§ Task item
Please retype the material beneath this task exactly, starting with its first line and finishing with the line containing "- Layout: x".

-- Data for analysis follows --

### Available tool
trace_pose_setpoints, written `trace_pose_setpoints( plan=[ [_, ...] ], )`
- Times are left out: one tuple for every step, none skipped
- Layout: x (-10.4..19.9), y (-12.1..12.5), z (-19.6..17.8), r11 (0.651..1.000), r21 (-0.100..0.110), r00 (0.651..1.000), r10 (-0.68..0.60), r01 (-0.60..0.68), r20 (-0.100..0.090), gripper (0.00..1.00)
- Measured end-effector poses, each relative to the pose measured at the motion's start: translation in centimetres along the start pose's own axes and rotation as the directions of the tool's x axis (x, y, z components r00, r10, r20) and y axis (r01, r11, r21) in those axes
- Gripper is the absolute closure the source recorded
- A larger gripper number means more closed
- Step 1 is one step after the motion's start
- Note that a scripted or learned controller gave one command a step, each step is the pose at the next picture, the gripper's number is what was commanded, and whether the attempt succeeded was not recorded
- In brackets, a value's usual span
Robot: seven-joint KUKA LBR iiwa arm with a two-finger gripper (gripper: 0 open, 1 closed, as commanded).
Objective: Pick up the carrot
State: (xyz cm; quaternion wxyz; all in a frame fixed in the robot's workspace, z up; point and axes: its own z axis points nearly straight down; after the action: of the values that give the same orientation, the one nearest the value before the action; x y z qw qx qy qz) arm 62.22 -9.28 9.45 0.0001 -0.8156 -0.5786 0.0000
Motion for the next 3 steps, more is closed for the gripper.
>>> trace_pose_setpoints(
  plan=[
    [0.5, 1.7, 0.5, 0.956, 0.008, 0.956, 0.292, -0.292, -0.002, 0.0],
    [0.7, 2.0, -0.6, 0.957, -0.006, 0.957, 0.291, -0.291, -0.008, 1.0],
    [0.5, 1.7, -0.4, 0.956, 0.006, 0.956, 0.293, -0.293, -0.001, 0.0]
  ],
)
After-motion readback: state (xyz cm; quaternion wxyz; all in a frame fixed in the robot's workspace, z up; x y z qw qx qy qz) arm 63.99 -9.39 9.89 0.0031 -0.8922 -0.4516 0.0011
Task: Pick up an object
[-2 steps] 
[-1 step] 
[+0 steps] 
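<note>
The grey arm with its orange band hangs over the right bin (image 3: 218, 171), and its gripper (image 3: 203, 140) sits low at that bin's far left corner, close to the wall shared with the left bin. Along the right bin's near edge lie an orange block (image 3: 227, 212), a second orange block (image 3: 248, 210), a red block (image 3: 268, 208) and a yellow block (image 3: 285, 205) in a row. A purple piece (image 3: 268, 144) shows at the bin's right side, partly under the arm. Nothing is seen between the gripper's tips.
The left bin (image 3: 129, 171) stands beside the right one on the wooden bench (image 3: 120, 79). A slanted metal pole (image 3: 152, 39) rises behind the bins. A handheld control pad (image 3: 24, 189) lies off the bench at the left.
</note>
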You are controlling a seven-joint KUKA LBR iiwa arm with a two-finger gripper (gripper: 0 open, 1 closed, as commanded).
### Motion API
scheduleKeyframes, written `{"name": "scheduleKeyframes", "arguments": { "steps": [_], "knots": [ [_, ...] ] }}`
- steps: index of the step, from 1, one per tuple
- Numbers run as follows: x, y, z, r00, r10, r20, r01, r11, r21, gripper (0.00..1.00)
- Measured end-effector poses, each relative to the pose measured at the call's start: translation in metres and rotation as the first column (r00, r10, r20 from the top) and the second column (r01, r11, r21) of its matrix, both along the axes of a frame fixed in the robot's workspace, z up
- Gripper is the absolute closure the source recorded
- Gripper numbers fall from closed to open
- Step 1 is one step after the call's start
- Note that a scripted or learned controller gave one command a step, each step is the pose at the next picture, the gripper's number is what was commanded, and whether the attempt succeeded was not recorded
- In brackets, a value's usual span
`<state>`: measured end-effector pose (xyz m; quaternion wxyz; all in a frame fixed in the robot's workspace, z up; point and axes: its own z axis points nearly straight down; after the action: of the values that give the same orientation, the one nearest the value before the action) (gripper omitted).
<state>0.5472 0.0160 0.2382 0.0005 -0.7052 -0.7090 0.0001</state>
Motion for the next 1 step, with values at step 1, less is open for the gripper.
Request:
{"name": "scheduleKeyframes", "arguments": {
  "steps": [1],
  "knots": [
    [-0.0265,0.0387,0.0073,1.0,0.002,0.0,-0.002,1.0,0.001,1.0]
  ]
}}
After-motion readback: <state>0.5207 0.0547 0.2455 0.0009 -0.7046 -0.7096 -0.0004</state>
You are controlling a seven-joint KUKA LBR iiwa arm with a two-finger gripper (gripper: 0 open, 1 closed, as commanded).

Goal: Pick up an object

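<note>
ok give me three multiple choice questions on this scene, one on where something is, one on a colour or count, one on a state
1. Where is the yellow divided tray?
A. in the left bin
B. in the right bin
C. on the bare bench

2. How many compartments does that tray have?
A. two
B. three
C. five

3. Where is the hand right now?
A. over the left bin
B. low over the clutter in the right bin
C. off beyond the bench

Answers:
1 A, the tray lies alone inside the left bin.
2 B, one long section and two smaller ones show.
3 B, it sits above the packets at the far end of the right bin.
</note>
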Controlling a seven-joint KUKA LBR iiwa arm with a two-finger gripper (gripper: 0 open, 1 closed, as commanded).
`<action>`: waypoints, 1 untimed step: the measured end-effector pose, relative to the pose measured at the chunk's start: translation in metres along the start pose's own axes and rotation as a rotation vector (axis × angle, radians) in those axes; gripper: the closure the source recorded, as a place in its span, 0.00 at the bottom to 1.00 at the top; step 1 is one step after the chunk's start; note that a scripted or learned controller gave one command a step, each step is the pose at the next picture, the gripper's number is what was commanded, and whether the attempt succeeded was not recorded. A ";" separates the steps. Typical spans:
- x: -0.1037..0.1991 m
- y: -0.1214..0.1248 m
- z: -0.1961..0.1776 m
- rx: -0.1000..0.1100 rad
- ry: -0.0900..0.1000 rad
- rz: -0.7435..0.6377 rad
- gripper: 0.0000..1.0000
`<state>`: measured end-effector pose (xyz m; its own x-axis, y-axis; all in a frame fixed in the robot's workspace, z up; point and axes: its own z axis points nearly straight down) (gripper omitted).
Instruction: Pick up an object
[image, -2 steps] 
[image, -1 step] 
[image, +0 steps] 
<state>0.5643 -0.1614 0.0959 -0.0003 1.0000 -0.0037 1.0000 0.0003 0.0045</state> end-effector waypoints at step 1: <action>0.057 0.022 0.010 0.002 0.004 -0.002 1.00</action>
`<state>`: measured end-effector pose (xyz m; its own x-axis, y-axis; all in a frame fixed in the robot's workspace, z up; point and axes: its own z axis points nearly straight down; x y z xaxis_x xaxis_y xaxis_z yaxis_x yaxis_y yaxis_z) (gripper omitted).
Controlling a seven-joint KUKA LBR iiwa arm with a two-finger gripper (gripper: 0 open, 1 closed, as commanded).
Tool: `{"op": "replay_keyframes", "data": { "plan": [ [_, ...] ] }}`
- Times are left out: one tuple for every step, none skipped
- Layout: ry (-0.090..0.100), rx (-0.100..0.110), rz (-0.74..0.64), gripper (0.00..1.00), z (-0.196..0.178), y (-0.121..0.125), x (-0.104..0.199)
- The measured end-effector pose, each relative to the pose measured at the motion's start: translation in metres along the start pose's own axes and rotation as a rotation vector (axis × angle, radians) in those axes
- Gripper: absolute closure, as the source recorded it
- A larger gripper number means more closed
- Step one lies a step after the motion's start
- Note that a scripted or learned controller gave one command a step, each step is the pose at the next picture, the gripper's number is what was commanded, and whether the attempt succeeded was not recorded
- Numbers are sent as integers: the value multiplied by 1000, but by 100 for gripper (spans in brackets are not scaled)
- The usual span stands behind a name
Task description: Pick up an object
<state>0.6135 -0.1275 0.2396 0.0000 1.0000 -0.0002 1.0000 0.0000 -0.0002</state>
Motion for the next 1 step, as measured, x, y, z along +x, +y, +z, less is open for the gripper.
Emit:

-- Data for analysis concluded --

§ Solution for this task
### Available tool
trace_pose_setpoints, written `trace_pose_setpoints( plan=[ [_, ...] ], )`
- Times are left out: one tuple for every step, none skipped
- Layout: x (-10.4..19.9), y (-12.1..12.5), z (-19.6..17.8), r11 (0.651..1.000), r21 (-0.100..0.110), r00 (0.651..1.000), r10 (-0.68..0.60), r01 (-0.60..0.68), r20 (-0.100..0.090), gripper (0.00..1.00)

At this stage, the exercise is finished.